What is expected: Pull out from the material below all lines with "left".

=== Stored data ===

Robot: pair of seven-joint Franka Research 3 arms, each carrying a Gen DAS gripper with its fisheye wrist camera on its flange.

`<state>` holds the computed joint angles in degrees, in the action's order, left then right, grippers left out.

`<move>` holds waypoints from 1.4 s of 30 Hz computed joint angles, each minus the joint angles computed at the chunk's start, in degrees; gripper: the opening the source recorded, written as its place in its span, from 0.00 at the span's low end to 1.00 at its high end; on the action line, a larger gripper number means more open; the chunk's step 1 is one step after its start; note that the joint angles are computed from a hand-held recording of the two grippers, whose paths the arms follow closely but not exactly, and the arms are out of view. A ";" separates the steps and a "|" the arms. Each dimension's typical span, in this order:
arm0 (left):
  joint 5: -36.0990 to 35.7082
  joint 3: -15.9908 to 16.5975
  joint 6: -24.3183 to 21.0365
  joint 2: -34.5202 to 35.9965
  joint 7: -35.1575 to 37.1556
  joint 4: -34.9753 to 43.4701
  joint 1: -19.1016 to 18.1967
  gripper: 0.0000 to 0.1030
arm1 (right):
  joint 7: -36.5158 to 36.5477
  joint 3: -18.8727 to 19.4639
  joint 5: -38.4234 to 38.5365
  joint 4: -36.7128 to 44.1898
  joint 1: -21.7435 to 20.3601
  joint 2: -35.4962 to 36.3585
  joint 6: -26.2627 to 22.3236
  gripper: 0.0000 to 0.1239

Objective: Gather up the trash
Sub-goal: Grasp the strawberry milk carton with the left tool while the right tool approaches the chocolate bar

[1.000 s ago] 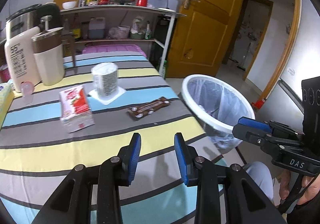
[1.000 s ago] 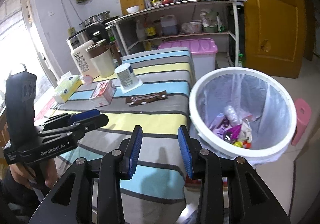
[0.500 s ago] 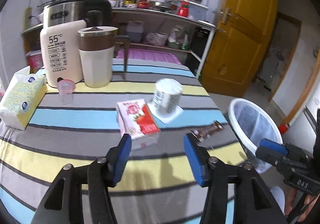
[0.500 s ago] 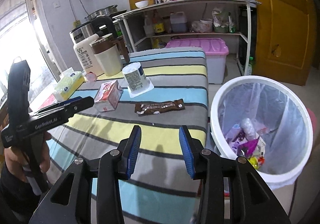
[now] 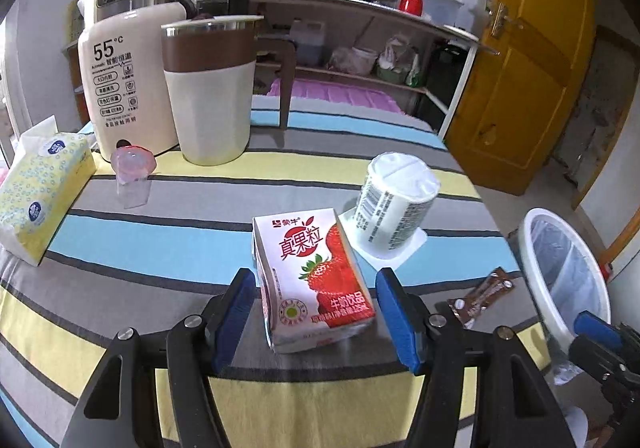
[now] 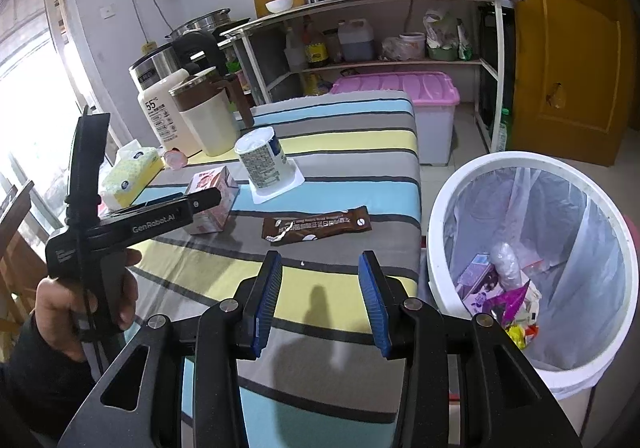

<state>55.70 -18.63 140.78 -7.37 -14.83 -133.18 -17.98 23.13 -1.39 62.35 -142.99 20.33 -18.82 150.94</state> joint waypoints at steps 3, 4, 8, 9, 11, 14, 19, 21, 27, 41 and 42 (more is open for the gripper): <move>-1.20 0.50 0.80 0.48 0.79 -0.23 0.16 0.60 | 0.55 0.30 -0.21 0.62 0.01 0.92 0.28 0.33; -1.32 0.59 1.24 0.40 0.76 -0.50 0.23 0.60 | 0.77 0.46 -0.32 0.82 0.04 1.18 0.42 0.33; -0.79 0.49 2.42 -0.37 0.28 -1.81 0.46 0.53 | 1.54 0.94 -0.57 1.51 0.25 1.95 0.73 0.33; -0.53 0.35 2.61 -0.77 0.08 -2.20 0.45 0.52 | 1.99 1.21 -0.85 1.88 0.32 2.38 0.98 0.33; -0.27 0.01 2.91 -1.65 -0.31 -2.95 0.38 0.51 | 2.77 1.61 -1.38 2.60 0.49 3.26 1.25 0.33; -0.58 -0.35 3.77 -3.41 -0.71 -4.69 0.42 0.51 | 4.33 2.29 -2.29 4.05 0.75 5.11 1.39 0.33; -1.86 -1.13 5.03 -6.91 -1.53 -7.99 0.76 0.50 | 6.16 4.16 -2.80 6.60 1.85 8.34 3.69 0.33; -2.52 -1.50 5.34 -8.09 -1.72 -8.98 1.00 0.50 | 6.99 5.24 -3.69 7.67 2.43 9.90 6.05 0.33; -3.81 -2.19 6.51 -11.15 -2.27 -11.81 2.04 0.50 | 16.33 8.42 -16.98 9.82 3.17 15.63 13.54 0.33; -4.46 -4.01 7.41 -12.62 -3.05 -13.06 3.30 0.50 | 11.01 2.63 -19.08 -1.14 6.84 4.88 12.34 0.33; -4.46 -4.07 7.42 -12.66 -3.08 -13.11 3.25 0.50 | 10.03 1.71 -17.04 -1.27 6.98 4.05 10.99 0.33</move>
<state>51.24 -22.70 148.20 -20.03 -17.91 -146.29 -14.73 33.16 0.32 45.31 -144.26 27.30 -14.77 161.93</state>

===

Reply to the task:
`<state>` holds the computed joint angles in degrees, in the action's order, left then right, grippers left out.
arm0 (left):
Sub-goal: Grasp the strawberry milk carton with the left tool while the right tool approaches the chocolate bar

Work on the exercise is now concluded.